Performance comparison with ndarray

Hello,
first real congrats on this really very nice library and incredible genericity. Incredible work here.

I am currently playing a bit with nalgebra and ndarray. I am performing only matrix multiplication operations or swaps of elements in both cases. While swaps have a very comparable performance, I noticed a major difference between in performance between the two when making a general matrix multiplication: for similar matrix sizes ndarray with blas enabled is about 3 times faster than nalgebra. I guess the difference is the blas binding of ndarray which (if I’m not mistaken) is not present in nalgebra. Is that correct? I saw there are some functions that are present for factorizations/decompositions. Is there something similar for gemm? If not are there plans to include it? I would be very happy to help. If that is not the case. Would you have any suggestions as where to start to try to add the binding?
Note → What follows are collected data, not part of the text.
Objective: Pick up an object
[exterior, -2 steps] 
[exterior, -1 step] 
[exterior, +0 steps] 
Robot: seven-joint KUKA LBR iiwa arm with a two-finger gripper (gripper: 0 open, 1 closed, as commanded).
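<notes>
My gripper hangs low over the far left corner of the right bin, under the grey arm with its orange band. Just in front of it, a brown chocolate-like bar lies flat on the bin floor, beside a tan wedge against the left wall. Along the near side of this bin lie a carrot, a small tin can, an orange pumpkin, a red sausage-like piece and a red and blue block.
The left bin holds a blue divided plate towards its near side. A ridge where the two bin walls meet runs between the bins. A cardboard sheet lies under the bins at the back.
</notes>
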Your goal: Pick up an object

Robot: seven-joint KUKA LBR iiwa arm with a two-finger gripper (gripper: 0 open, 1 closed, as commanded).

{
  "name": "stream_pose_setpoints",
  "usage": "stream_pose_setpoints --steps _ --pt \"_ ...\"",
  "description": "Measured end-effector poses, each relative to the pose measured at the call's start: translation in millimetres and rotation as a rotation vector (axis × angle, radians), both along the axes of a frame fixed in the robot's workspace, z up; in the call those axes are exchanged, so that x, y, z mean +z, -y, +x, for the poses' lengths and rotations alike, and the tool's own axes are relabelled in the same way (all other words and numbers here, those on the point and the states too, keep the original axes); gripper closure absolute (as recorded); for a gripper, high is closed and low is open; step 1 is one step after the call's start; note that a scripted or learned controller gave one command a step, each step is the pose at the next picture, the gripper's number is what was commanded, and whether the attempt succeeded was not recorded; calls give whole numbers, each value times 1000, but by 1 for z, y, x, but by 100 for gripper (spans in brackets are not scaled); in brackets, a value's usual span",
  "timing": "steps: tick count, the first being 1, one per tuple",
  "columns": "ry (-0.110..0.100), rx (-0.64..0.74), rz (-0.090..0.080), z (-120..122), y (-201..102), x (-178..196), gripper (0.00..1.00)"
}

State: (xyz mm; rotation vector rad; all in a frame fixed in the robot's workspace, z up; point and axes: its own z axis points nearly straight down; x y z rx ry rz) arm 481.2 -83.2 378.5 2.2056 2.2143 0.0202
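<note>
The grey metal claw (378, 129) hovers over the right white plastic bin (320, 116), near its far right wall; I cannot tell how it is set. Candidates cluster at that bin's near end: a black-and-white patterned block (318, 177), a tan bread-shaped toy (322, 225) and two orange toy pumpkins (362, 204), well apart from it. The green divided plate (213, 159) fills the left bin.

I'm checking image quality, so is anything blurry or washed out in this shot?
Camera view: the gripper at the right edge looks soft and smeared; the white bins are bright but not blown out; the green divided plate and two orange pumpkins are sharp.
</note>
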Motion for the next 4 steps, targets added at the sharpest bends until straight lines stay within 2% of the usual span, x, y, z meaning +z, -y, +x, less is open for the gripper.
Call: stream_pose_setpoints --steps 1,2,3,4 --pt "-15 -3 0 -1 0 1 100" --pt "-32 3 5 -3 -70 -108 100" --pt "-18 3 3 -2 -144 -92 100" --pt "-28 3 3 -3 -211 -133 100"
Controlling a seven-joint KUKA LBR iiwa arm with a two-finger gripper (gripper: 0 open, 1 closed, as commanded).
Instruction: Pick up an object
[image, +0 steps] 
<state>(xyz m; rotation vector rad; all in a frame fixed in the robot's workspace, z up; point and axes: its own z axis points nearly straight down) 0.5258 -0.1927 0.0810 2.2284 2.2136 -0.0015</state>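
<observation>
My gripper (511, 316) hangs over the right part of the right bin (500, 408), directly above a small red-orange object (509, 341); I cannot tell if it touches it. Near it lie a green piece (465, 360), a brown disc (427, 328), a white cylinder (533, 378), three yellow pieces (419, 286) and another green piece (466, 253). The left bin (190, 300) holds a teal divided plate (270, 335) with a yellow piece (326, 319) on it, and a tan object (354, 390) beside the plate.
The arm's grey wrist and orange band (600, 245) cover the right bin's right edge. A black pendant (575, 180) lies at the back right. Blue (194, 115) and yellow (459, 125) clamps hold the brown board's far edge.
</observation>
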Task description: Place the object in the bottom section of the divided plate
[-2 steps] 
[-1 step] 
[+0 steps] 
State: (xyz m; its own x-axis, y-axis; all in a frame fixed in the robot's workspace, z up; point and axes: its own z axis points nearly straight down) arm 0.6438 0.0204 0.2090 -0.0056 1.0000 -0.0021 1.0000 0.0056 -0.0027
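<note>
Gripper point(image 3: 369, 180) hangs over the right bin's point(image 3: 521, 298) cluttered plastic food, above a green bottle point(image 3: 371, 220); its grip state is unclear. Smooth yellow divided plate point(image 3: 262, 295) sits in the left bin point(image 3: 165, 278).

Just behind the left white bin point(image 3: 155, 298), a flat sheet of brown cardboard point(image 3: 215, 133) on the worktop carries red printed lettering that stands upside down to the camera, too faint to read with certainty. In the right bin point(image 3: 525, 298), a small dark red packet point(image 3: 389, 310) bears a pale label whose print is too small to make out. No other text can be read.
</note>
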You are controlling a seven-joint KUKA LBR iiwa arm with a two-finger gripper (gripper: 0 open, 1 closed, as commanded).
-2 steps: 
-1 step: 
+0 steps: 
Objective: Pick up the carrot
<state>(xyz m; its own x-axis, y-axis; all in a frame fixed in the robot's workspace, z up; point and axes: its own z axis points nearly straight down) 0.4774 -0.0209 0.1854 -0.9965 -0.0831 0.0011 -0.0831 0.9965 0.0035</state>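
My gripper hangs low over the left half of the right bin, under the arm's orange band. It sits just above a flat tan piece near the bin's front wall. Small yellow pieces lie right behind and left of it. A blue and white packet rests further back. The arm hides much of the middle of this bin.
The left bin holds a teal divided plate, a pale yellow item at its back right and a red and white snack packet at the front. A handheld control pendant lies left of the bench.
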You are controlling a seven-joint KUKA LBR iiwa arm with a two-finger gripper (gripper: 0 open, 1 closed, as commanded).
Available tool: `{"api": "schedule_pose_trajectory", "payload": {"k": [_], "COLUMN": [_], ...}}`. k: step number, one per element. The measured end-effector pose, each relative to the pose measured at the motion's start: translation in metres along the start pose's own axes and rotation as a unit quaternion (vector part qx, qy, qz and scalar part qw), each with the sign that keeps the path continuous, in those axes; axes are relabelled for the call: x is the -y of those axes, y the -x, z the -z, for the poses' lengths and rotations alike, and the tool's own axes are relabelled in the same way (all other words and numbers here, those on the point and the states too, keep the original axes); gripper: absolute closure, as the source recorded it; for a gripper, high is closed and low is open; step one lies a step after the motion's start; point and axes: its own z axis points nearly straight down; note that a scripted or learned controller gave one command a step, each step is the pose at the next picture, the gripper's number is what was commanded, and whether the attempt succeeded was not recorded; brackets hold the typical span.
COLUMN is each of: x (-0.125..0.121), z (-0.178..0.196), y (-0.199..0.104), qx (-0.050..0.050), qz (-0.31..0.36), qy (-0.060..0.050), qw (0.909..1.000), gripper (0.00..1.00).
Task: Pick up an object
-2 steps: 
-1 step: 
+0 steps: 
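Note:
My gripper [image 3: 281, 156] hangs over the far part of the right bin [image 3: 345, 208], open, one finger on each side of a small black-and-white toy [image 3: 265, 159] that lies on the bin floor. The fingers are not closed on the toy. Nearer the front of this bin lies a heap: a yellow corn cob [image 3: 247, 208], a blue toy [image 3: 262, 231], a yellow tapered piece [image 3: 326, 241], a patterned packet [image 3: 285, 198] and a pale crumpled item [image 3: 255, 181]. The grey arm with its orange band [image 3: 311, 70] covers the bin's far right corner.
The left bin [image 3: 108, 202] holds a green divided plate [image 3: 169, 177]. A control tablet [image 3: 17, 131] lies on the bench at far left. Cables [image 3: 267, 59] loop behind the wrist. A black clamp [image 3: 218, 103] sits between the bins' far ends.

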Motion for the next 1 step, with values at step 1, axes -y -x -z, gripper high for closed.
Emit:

Thank you again for the great work.

Best regards

It’s true that nalgebra does not rely on any blas binding. That must be the reason of the performance gap with ndarray. Adding them would be a great contribution! For example, we could replace the pure-rust BLAS implementation on the blas.rs file by the corresponding binding whenever the user activate some feature (e.g. we could add various features to nalgebra’s Cargo.toml to activate the blas bindings with a specific backend).

There is this issue about blas and lapack integration. Lapack integration is already done on the separate nalgebra-lapack crate. I think it is best to integrate blas directly on the main nalgebra crate though.